Item 9.01.  Financial Statements and Exhibits.
(d) Exhibits.
     
Exhibit No.   Description
 
   
3.1
  Amendment of Amended and Restated Bylaws of Cadence Pharmaceuticals, Inc.

 


Table of Contents

SIGNATURES
     Pursuant to the requirements of the Securities Exchange Act of 1934, as amended, the Registrant has duly caused this report to be signed on its behalf by the undersigned hereunto duly authorized.
         
  CADENCE PHARMACEUTICALS, INC.
 
 
  By:   /s/ William R. LaRue    
  Name:   William R. LaRue   
  Title:   Senior Vice President, Chief Financial Officer,
Treasurer and Assistant Secretary 
 
 
Date: December 17, 2007

 


Table of Contents

EXHIBIT INDEX
     
Exhibit No.   Description
 
   
3.1
  Amendment of Amended and Restated Bylaws of Cadence Pharmaceuticals, Inc.

 

Exhibit 3.1
 

Exhibit 3.1
AMENDMENT OF AMENDED AND RESTATED BYLAWS
OF
CADENCE PHARMACEUTICALS, INC.
DECEMBER 14, 2007
The Amended and Restated Bylaws of Cadence Pharmaceuticals, Inc. are amended as follows:
1.     Article VI, Section 1 of the Amended and Restated Bylaws is hereby amended and restated in its entirety as follows:
Section 1.     FORM AND EXECUTION OF CERTIFICATES.  Shares of the corporation’s stock may be certificated or uncertificated, as provided under Delaware law. Certificates for the shares of stock of the corporation shall be in such form as is consistent with the Certificate of Incorporation and applicable law.

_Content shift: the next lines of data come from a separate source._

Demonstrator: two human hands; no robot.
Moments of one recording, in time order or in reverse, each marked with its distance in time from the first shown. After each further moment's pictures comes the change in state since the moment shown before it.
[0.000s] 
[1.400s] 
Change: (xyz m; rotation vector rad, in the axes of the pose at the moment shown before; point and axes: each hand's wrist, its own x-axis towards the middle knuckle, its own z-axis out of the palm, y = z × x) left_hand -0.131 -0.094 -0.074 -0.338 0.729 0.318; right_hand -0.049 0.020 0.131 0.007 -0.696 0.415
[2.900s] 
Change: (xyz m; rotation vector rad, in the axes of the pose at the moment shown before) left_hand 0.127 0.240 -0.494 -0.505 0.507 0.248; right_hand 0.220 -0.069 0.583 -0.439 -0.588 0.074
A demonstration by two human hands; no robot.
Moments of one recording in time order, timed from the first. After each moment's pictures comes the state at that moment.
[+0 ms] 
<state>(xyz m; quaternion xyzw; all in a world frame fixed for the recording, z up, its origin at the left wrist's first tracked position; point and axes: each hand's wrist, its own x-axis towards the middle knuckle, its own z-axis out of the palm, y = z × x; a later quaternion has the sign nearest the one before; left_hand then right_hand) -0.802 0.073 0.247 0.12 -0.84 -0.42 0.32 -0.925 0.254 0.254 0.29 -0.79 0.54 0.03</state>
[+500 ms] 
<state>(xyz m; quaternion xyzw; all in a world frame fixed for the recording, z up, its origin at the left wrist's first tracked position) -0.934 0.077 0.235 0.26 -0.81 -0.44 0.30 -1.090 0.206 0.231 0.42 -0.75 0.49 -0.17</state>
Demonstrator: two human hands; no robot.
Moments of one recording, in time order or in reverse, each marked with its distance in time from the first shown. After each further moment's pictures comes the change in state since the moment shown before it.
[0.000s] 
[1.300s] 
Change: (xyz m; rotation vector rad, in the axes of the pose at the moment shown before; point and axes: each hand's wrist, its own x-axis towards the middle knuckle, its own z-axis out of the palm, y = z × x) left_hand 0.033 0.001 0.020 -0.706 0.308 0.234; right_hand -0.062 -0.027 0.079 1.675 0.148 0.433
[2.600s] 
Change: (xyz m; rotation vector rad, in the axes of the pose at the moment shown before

Every holder of stock of the corporation shall be entitled to have a certificate signed by, or in the name of the corporation by, the President or a Vice President and by the Secretary or an Assistant Secretary, or the Treasurer or an Assistant Treasurer of the corporation, certifying the number of shares represented by the certificate owned by such stockholder in the corporation.
2. Article VI, Section 5 of the Amended and Restated Bylaws is hereby amended and restated in its entirety as follows:
Section 5.     TRANSFERS OF STOCK.  Transfers of record of shares of stock of the corporation shall be made only upon its books by the holders thereof, in person or by attorney duly authorized, and, in the case of stock represented by a certificate, upon surrender to the corporation, or the transfer agent of the corporation of a certificate or certificates for shares duly endorsed or accompanied by proper evidence of succession, assignation or authority to transfer for a like number of shares.